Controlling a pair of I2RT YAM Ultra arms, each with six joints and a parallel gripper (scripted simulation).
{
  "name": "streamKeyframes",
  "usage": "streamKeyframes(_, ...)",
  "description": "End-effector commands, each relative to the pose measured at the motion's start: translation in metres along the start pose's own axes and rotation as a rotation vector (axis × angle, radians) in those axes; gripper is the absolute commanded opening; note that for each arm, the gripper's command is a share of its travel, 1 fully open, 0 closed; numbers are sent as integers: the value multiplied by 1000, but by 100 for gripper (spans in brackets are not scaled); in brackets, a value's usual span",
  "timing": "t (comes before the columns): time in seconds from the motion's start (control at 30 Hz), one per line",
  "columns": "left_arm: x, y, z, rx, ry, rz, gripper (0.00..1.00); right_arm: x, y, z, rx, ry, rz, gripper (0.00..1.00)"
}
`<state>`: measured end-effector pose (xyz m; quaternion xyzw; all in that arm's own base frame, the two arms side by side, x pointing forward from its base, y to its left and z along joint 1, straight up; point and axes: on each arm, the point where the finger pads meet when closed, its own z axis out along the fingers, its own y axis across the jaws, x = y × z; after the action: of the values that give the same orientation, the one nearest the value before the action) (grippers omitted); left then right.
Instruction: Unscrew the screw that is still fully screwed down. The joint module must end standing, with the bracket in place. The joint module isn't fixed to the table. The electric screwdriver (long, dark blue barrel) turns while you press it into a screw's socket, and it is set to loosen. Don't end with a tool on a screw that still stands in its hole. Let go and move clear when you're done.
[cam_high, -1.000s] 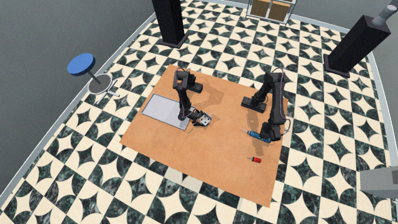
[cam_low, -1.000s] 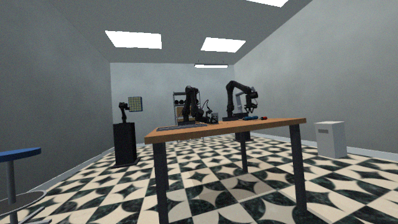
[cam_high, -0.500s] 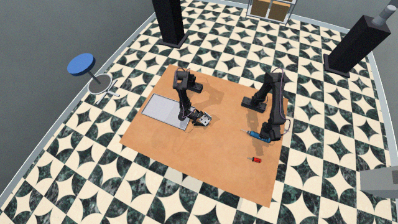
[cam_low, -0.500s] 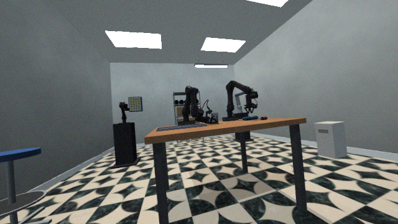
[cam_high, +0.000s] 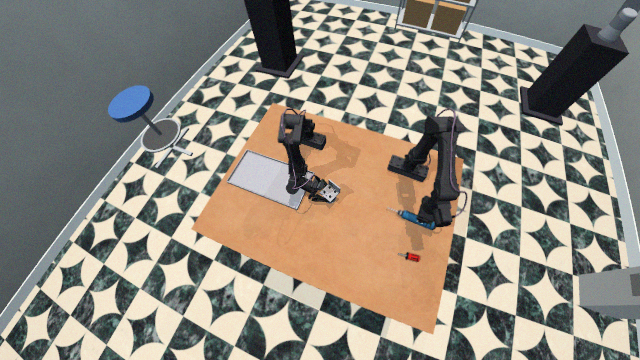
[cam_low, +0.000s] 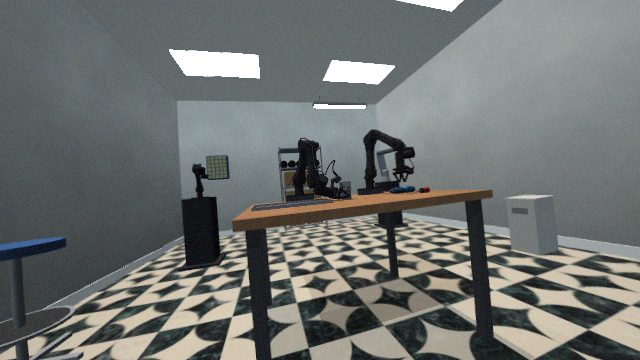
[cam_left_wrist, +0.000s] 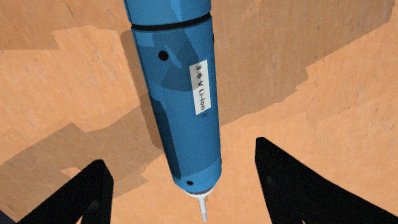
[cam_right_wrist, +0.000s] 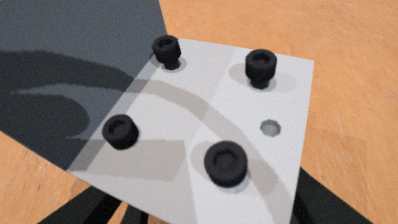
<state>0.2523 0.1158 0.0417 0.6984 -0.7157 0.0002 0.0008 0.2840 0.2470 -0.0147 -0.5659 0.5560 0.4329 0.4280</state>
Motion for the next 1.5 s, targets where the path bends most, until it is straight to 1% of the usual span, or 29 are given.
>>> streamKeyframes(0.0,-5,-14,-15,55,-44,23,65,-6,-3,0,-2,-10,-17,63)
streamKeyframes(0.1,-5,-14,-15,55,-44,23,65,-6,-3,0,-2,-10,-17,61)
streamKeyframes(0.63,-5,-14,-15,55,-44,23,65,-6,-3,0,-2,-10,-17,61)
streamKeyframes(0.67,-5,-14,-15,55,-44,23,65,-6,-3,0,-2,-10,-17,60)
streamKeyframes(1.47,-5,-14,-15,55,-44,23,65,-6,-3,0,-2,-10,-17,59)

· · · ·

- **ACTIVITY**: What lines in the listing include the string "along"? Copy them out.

- **TASK OUTPUT**:
  "description": "End-effector commands, each relative to the pose measured at the motion's start: translation in metres along the start pose's own axes and rotation as a rotation vector (axis × angle, radians) in those axes; gripper is the absolute commanded opening; note that for each arm, the gripper's command is a share of its travel, 1 fully open, 0 closed; numbers are sent as integers: the value multiplied by 1000, but by 100 for gripper (spans in brackets are not scaled); in brackets, a value's usual span",
`<state>`: measured end-effector pose (xyz m; quaternion xyzw; all in that arm's own base frame, the two arms side by side, x pointing forward from its base, y to its left and z along joint 1, straight up; point and axes: on each arm, the point where the finger pads meet when closed, its own z axis out along the fingers, its own y axis across the jaws, x = y × z; after the action: of the values that give the same orientation, the one nearest the value before the action) (grippers omitted); left then right.

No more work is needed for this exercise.